The Chevy Volt made its world debut at the 2007 North American International Auto Show in Detroit, which would have put me somewhere in the middle of my first senior year of college. The Chevy Volt that went on sale in December of 2010 looked almost nothing like the concept, but GM still managed to sell over 70,000 of them to early adopters.
As GM ramps prepares to launch the all-new 2016 Chevy Volt, production of the first generation must come to an end. The Wall St. Journal reports the last first-gen Volt will be built next month, as GM hopes to take its extended-range electric vehicle mainstream. Since the 2016 Chevy Volt debuted as the 2015 North American International Auto Show in Detroit, sales of the first-gen model have fallen off a cliff; just over 1,800 Volts were sold in the first quarter of 2015, less than half what the Nissan LEAF sold in the same three months.
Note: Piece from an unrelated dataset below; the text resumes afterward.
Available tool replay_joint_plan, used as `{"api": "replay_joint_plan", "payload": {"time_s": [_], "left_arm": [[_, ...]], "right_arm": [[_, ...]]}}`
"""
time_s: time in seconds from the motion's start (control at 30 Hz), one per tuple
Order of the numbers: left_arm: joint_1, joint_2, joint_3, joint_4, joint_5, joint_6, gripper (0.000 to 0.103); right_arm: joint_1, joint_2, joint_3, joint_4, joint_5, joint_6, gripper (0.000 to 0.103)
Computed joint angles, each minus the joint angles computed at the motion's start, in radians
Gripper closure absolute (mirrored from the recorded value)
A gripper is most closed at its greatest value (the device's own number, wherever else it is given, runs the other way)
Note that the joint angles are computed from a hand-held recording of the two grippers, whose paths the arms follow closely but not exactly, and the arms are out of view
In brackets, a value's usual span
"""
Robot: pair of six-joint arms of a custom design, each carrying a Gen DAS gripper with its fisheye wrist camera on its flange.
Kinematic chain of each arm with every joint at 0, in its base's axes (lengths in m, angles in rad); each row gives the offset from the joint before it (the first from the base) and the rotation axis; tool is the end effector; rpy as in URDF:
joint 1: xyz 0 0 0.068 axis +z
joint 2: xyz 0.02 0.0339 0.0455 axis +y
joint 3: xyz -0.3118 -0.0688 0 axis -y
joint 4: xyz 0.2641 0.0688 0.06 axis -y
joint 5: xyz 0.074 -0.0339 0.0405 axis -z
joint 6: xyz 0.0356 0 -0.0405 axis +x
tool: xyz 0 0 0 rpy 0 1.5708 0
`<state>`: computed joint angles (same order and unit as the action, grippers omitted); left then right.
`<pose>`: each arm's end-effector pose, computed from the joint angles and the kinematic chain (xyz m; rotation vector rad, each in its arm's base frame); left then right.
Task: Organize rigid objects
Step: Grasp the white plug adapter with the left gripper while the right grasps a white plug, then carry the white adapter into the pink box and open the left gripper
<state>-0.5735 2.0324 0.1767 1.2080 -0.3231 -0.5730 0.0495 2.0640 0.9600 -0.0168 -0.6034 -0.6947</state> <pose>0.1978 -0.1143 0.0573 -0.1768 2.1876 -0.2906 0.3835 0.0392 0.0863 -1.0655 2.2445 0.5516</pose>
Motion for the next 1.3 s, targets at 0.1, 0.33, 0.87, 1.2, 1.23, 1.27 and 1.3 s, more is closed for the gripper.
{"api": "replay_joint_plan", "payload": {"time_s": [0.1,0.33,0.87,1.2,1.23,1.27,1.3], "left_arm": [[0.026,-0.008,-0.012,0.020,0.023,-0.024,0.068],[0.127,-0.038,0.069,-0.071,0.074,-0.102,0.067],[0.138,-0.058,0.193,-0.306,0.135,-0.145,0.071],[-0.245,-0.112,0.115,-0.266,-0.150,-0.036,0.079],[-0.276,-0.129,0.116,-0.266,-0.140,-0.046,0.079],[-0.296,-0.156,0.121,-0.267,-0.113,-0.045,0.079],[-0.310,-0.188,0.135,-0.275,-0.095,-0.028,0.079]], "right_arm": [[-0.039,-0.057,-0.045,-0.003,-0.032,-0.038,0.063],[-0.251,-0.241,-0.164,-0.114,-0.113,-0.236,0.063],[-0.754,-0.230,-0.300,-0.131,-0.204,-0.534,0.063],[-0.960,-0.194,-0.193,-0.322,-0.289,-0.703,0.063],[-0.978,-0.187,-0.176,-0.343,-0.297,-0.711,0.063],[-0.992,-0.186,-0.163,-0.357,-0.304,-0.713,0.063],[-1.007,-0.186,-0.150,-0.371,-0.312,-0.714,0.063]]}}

That’s to be expected, considering just how much better the next-gen Volt is over its predecessor. The 38-mile electric driving range of the 2015 Volt has been boosted to 50 miles in the 2016 model, a fifth (albeit small) seat has been added in the back, the interior quality looks and feels worlds better, among the many, many improvements GM has made. With ambitions of selling as many as 50,000 second-gen Volts per year (even more if they can swing it), the first-gen vehicles must say adieu.
Will the earliest Chevy Volts one day cross the auction block as high-valued classics from the beginning of the green car era? This guy likes to think so.